Oh yes for sure, didn't mean to make it seem like it wasn't. I was(/am) a poly drug addict from Finland. Buprenorphine and amphetamine were my jam for a couple years. One year of using intravenously daily. It's been years since my last time but I still think about shooting up every now and then. It's a deviously strong urge. But the mental battle doesn't only start after the physical stuff is over: at the beginning they both compound on each other and it's absolutely devastating when you've been awake for two weeks because of the restless legs...


If you don't mind me asking, how did you get into that in the first place? Was it purely recreational? Escapism? Or..?


I first got into opioids at age 16 or so when I found boxes and boxes of tramadol prescribed for my father who had died of cancer some years earlier. Eating them made me feel good, really good. I guess that sparked my love for drugs.

I was a recreational user and managed to keep things under control (except spending all my money) for many years. But in those circles most people are a bad influence on you. Eventually it all just spiraled out of control.

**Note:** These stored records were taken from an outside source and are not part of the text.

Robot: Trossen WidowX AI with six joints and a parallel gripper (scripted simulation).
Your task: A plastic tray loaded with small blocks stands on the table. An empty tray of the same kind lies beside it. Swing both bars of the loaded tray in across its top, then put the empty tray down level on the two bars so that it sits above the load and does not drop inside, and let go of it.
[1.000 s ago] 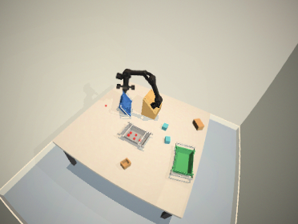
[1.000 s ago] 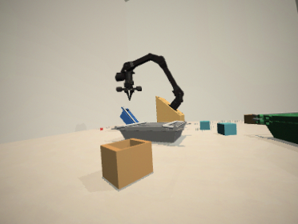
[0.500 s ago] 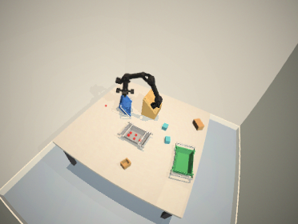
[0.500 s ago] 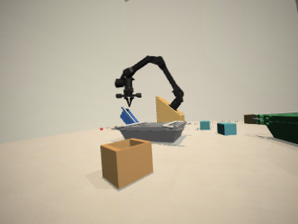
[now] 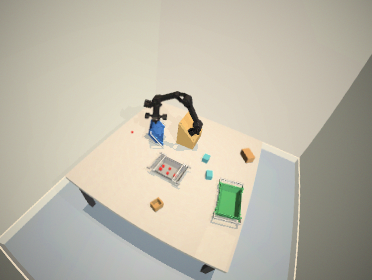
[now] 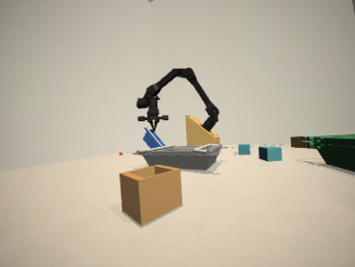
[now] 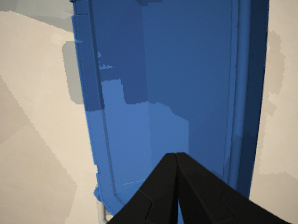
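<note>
The blue tray is 60 mm below my gripper tip, 20 mm to the left of it and 10 mm behind it. From my gripper tip the other things lie so: brown block: 800 mm to the left, 300 mm behind, 100 mm below; small brown box: 540 mm ahead, 450 mm to the left, 120 mm below.
</note>
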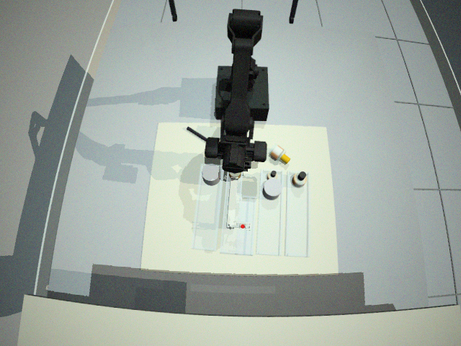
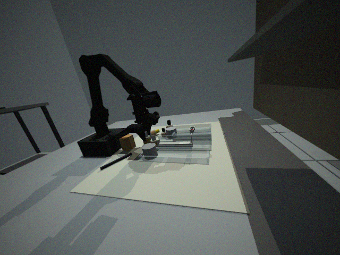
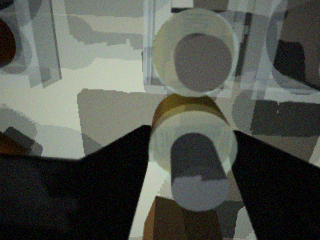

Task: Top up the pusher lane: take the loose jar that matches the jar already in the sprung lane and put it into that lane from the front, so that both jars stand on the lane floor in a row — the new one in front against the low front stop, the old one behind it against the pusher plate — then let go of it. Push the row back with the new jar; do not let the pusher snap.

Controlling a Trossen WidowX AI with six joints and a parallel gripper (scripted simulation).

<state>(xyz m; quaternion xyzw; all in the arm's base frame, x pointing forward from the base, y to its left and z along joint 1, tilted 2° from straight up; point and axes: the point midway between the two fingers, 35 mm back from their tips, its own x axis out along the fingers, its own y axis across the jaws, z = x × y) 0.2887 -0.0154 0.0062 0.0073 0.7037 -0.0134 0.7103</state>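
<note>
My gripper tip is now 12 cm past the cardboard box and 1 cm above it. Also, from my gripper tip: black rod 10 cm behind, 12 cm to the right, 4 cm below; then red dot 23 cm ahead, 3 cm to the left, 2 cm above; then sprung lane 19 cm ahead, 2 cm to the left, 3 cm below.
</note>
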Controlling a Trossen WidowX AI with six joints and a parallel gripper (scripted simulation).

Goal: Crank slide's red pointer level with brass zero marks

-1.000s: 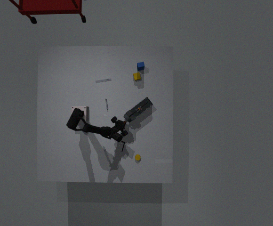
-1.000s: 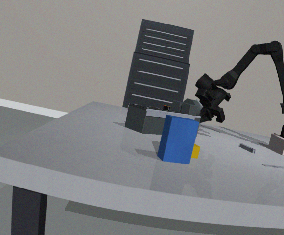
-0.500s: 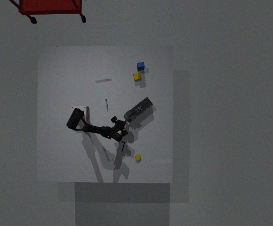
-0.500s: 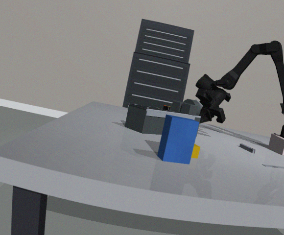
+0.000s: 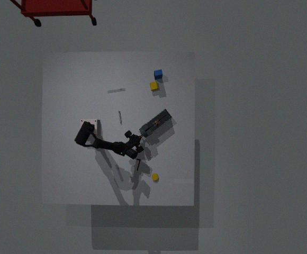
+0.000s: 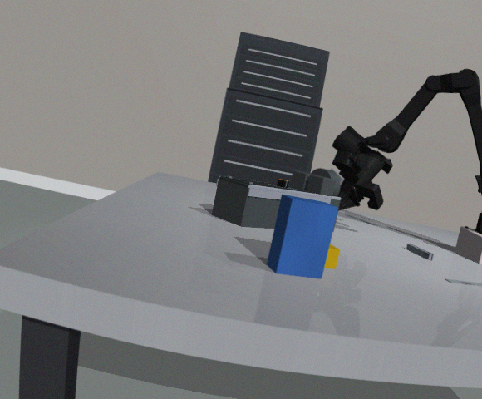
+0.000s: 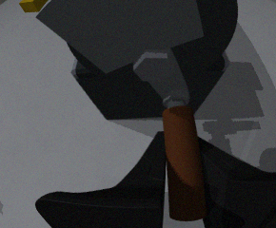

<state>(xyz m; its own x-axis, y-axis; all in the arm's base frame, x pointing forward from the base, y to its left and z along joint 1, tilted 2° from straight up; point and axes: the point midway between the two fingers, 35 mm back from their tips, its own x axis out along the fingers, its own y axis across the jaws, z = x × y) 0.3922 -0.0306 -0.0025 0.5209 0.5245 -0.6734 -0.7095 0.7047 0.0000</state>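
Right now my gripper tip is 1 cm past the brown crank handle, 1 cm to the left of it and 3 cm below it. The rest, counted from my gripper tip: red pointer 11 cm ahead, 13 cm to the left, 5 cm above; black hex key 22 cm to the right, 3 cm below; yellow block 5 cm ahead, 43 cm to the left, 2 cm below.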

It was so easy to keep slipping deeper a little at a time while taking steps in the other direction felt enormously hard.

It's been about 6 years since I last shot up. Everything's going really good now. Granted I'm not sober by AA standards; I still smoke weed, and drink a couple of beers every now and then, and do psychedelics maybe once or twice a year. Whenever I start feeling blue.


TIL about the abuse in Finland. I was aware it was sometimes abused by prisoners, but that's new.

In another comment I went into a bit more detail around ways of dealing with the issue, using Finland's homeless housing policy as part of it.

Its a complex issue that certainly isn't going to be resolved through the criminal system.


Narcan will be available OTC in the US starting later this year.

https://www.fda.gov/news-events/press-announcements/fda-appr...


suboxone can be abused due to the differences in half life's of the components.


Are you referring to the scene where Sy Richardson admonishes them before giving them their methadone doses? That's a methadone clinic not not a pharmacy and he's a public health/social worker.